Holocene precipitation change in different monsoon sub-regions (time-slices and transient data) simulated by different global climate models, with links to model results

The recently proposed global monsoon hypothesis interprets monsoon systems as part of one global-scale atmospheric overturning circulation, implying a connection between the regional monsoon systems and an in-phase behaviour of all northern hemispheric monsoons on annual timescales (Trenberth et al., 2000). Whether this concept can be applied to past climates and variability on longer timescales is still under debate, because the monsoon systems exhibit different regional characteristics such as different seasonality (i.e. onset, peak, and withdrawal). To investigate the interconnection of different monsoon systems during the pre-industrial Holocene, five transient global climate model simulations have been analysed with respect to the rainfall trend and variability in different sub-domains of the Afro-Asian monsoon region.
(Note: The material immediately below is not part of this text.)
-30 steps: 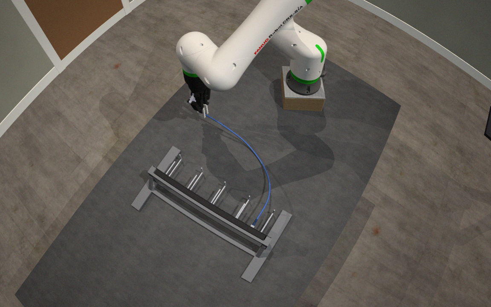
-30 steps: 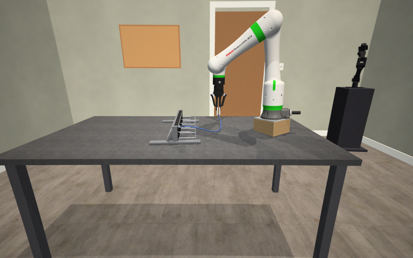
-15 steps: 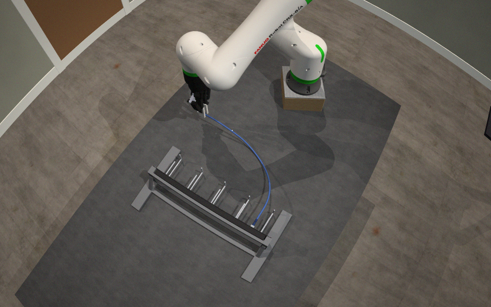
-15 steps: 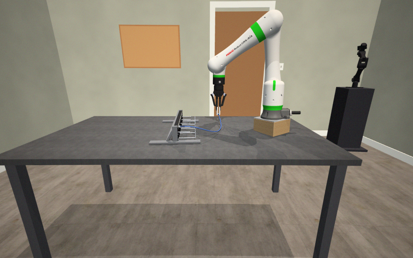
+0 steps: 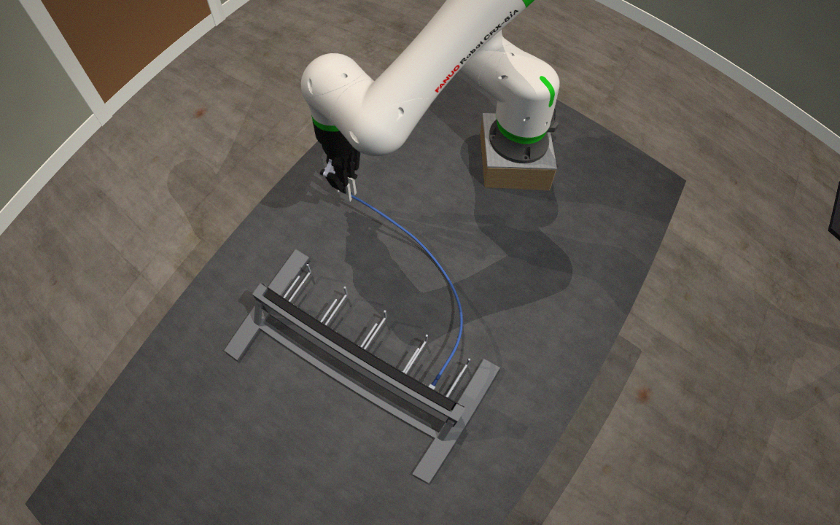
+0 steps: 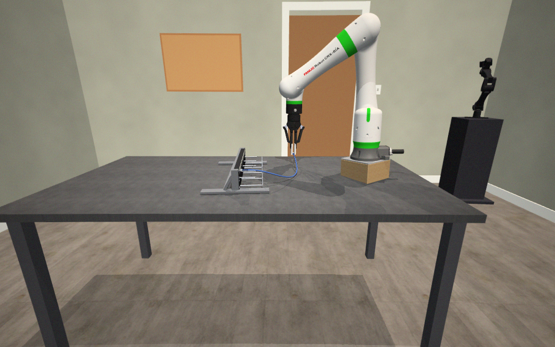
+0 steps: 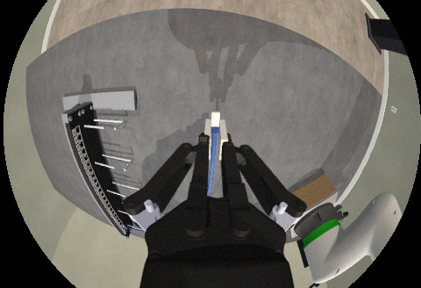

Our analysis suggests that on millennial timescales with varying orbital forcing, the monsoons do not behave as a tightly connected global system. According to the models, the Indian and North African monsoons are coupled, showing similar rainfall trend and moderate correlation in rainfall variability in all models. The East Asian monsoon changes independently during the Holocene. The dissimilarities in the seasonality of the monsoon sub-systems lead to a stronger response of the North African and Indian monsoon systems to the Holocene insolation forcing than of the East Asian monsoon and affect the seasonal distribution of Holocene rainfall variations. Within the Indian and North African monsoon domain, precipitation solely changes during the summer months, showing a decreasing Holocene precipitation trend. In the East Asian monsoon region, the precipitation signal is determined by an increasing precipitation trend during spring and a decreasing precipitation change during summer, partly balancing each other. A synthesis of reconstructions and the model results do not reveal an impact of the different seasonality on the timing of the Holocene rainfall optimum in the different sub-monsoon systems. They rather indicate locally inhomogeneous rainfall changes and show, that single palaeo-records should not be used to characterise the rainfall change and monsoon evolution for entire monsoon sub-systems.